Spacecraft localization by indirect linear measurements from a single antenna

The purpose of this paper is to present a two-stage approach for estimation of spacecraft’s position and velocity by indirect linear measurements from a single antenna.

In the first stage, direct nonlinear antenna measurements are transformed to linear x-y-z coordinate measurements of spacecraft’s position, and statistical characteristics of orbit determination errors are analyzed. Variances of orbit parameters’ errors are chosen as the accuracy criteria. In the second stage, the outputs of the first stage are improved by the designed Extended Kalman Filter for estimation of the spacecraft’s position and velocity on indirect linear x-y-z measurements.

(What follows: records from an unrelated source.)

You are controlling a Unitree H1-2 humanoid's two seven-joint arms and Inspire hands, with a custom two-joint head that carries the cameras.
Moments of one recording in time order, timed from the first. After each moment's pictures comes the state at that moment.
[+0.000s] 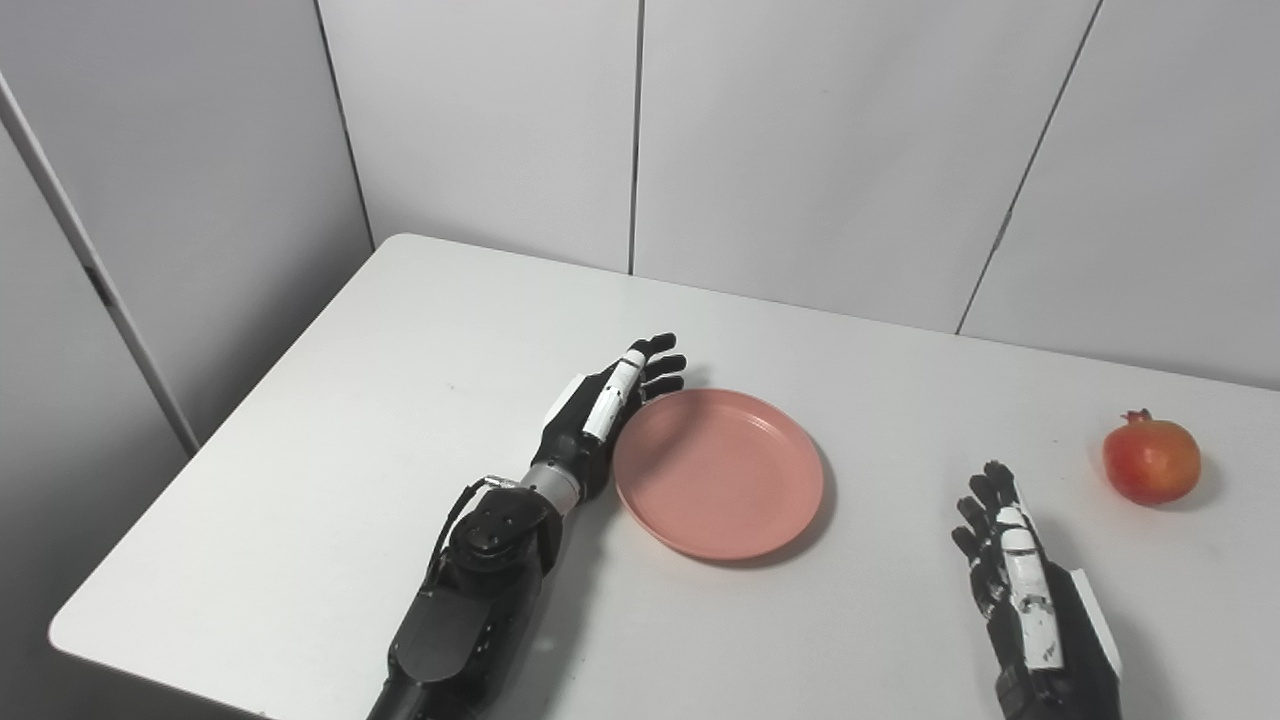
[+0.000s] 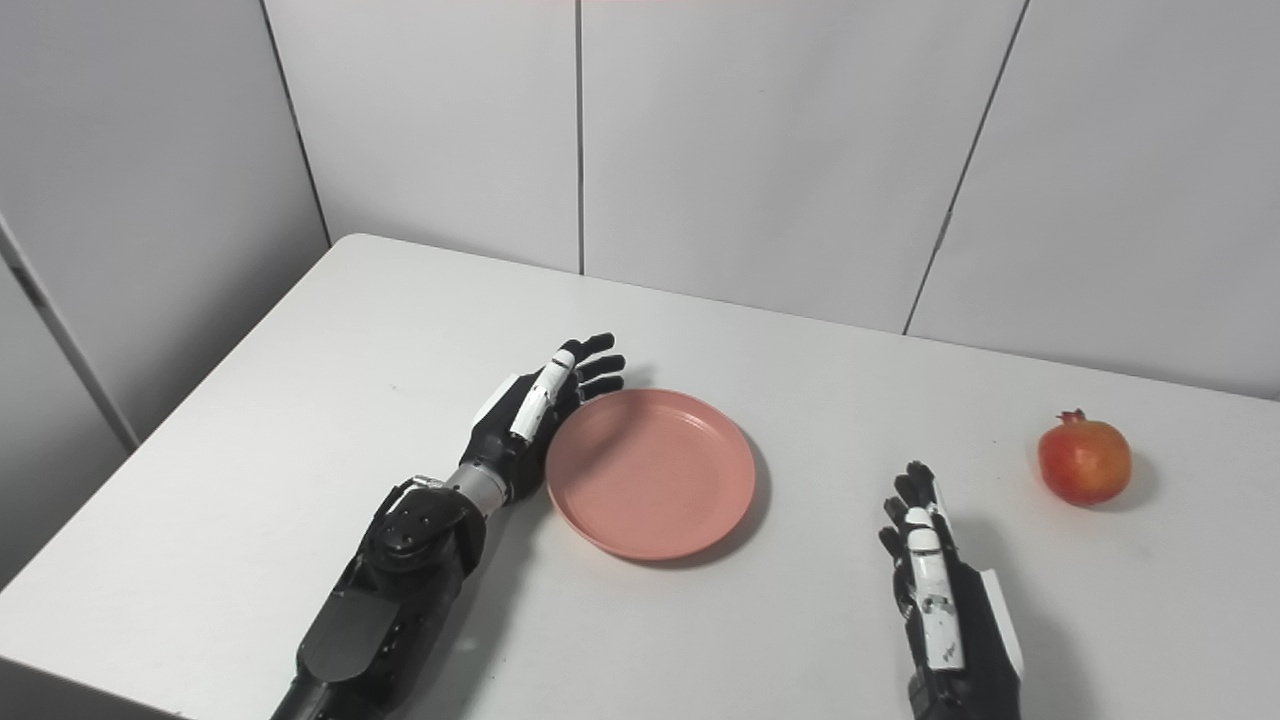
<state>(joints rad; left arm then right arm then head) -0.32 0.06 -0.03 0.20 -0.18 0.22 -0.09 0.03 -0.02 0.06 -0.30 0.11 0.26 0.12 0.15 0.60</state>
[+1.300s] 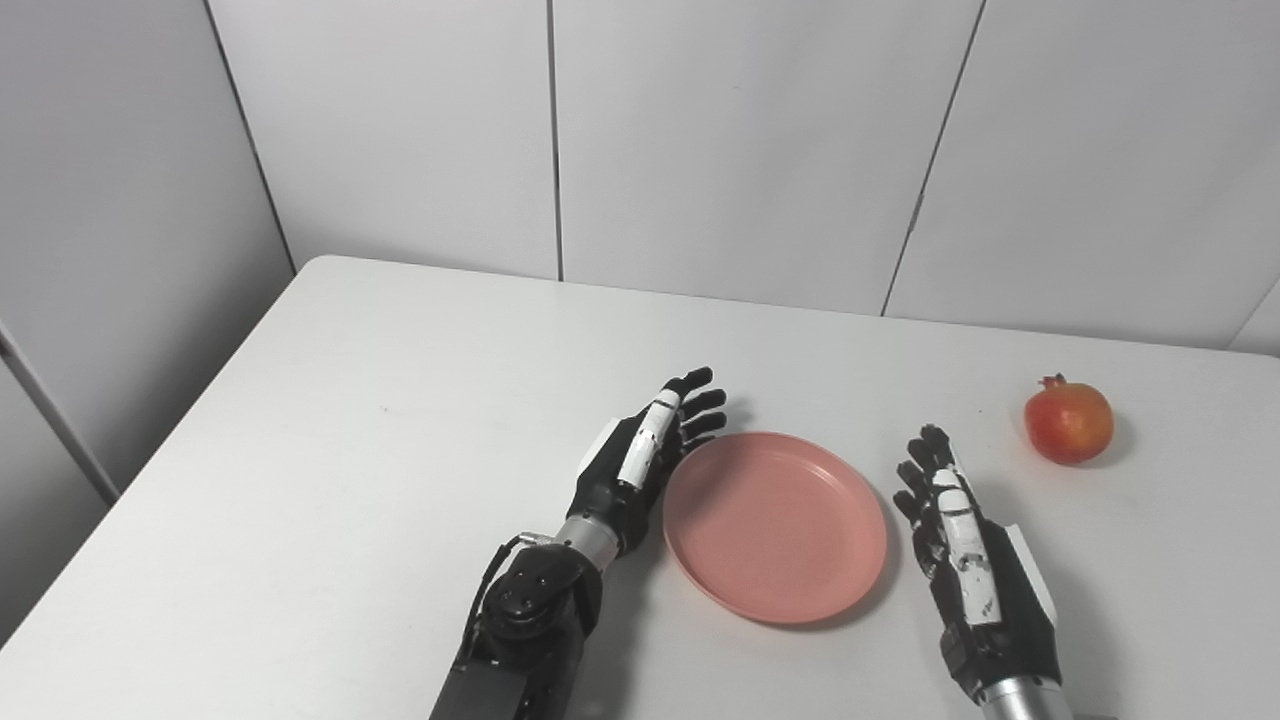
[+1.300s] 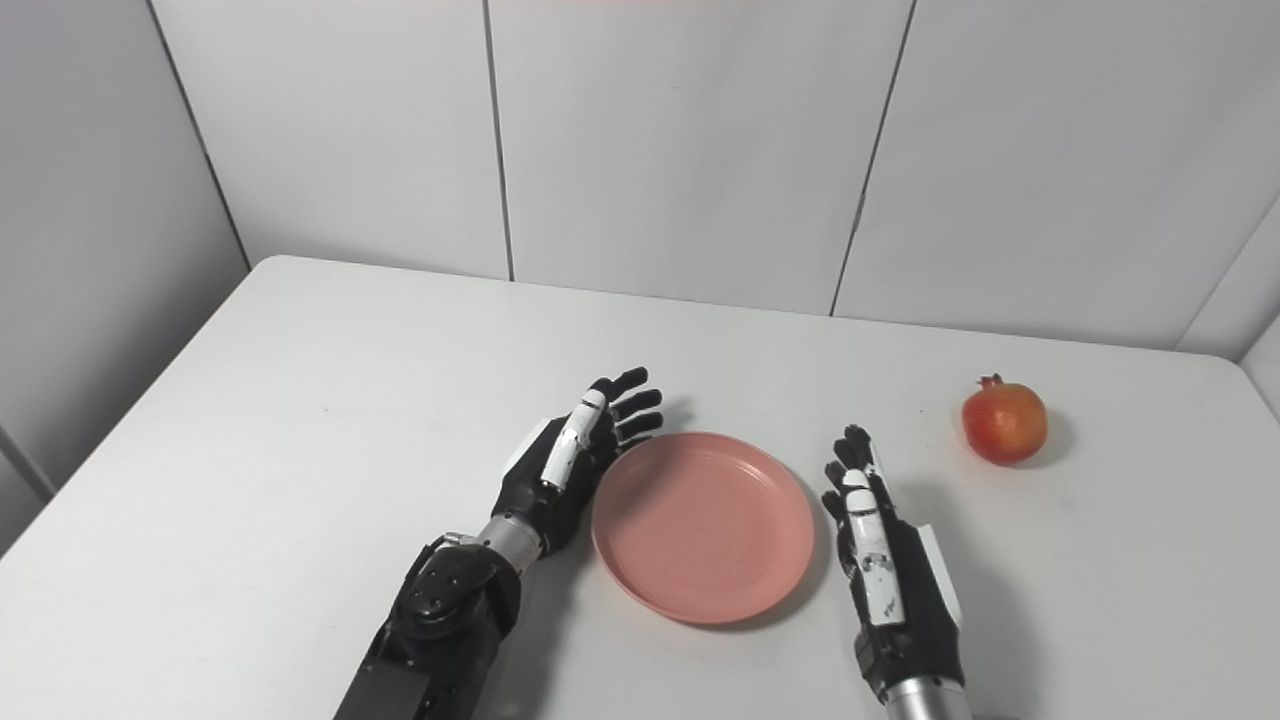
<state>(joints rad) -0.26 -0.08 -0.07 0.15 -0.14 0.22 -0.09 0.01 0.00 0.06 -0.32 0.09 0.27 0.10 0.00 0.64</state>
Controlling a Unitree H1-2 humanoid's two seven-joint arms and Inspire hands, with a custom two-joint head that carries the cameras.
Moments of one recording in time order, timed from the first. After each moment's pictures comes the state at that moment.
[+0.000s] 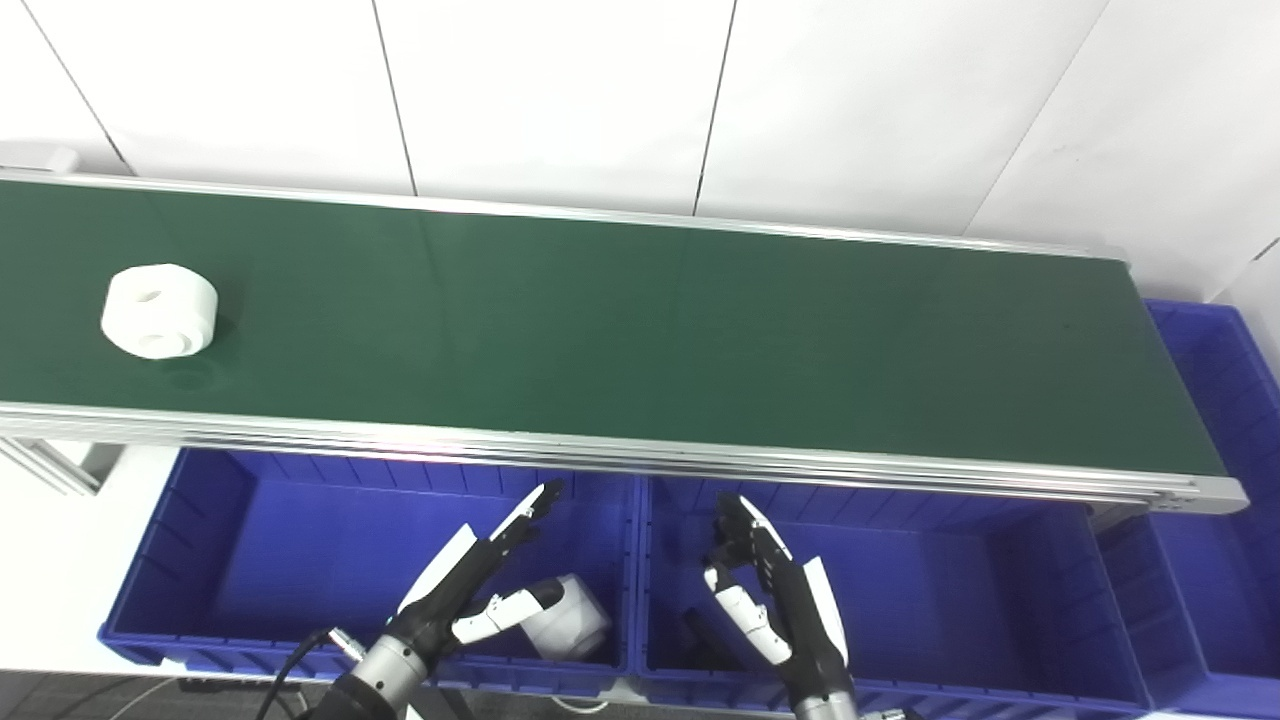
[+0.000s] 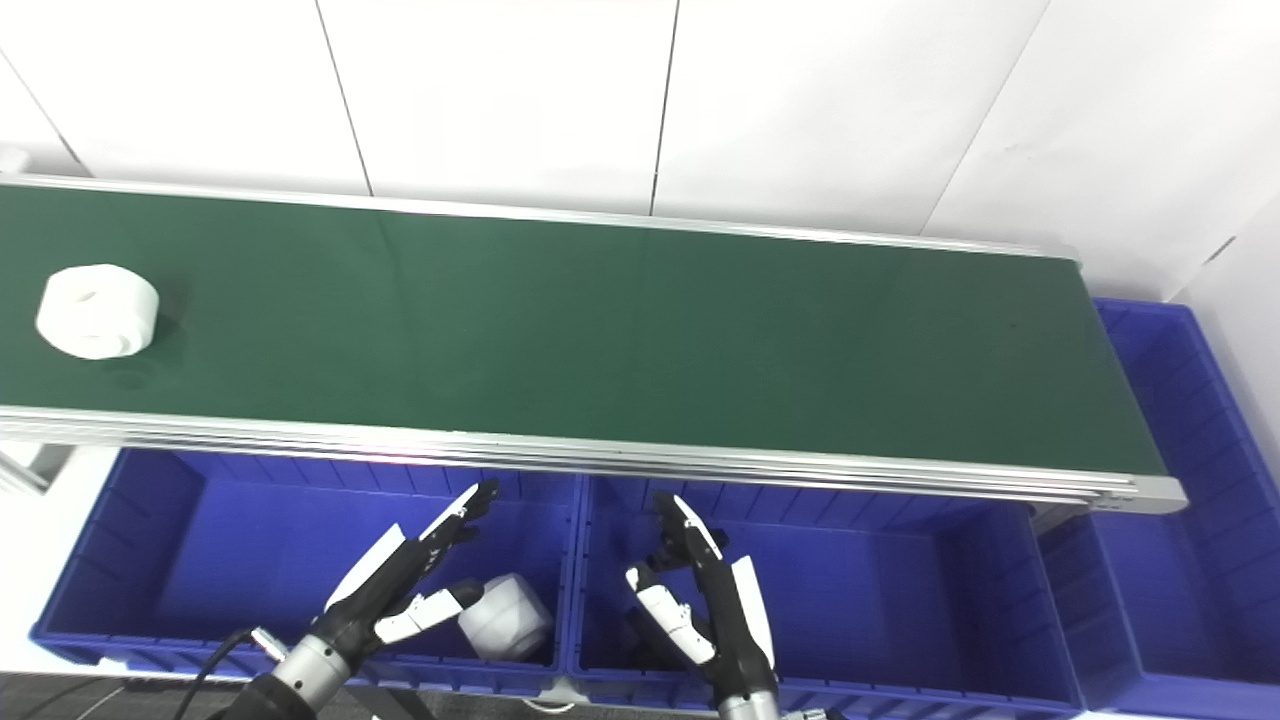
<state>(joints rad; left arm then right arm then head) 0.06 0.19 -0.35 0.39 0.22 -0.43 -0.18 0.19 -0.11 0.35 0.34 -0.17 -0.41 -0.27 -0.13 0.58</state>
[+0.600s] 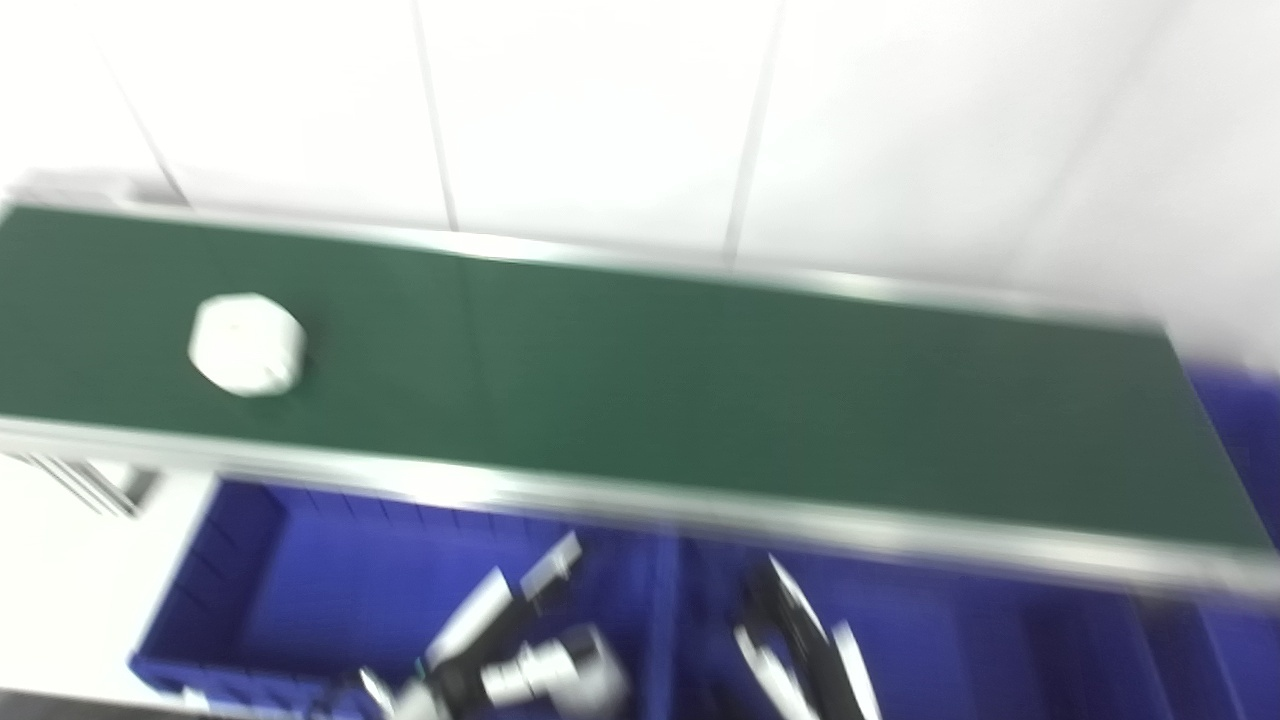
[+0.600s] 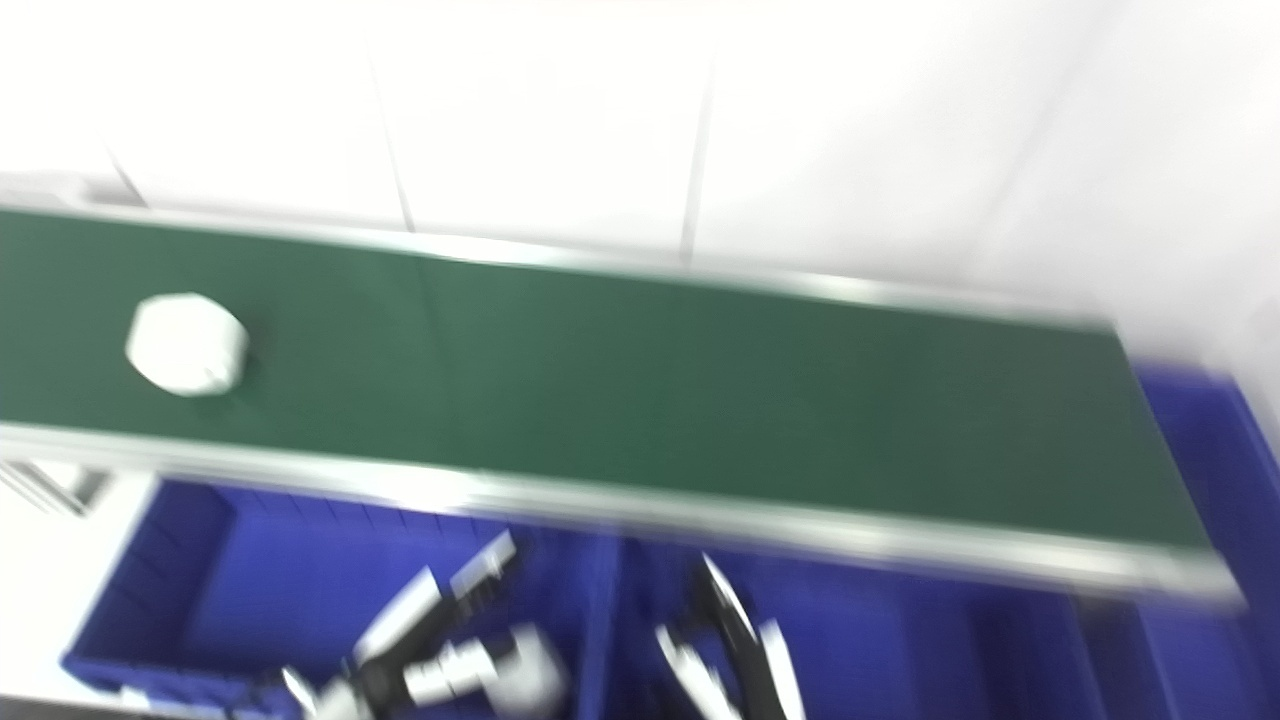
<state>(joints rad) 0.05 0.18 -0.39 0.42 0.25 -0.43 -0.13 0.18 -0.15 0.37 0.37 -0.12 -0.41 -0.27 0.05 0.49</state>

The complex content of the measurement matrix in the conventional method causes periodic singularities in simulation results. In addition, the convergence of the filter using direct measurements is highly dependent on the initialization parameters’ values due to the nonlinear partial derivatives in the Jacobian measurement matrix. The comparison of the accuracy of both methods shows that the estimation by using indirect measurements reduces the absolute estimation errors. The simulation results show that the proposed two-stage procedure performs both with better estimation accuracy and better convergence characteristics. The method based on indirect measurements provides an unnoticeably short transient duration.

The proposed method can be recommended for satellite orbit estimation regarding its presented superiorities.

Inputting the single antenna measurements to the filter indirectly results in a quite simpler measurement matrix. As a result, the convergence of the filter is faster and estimation errors are lower.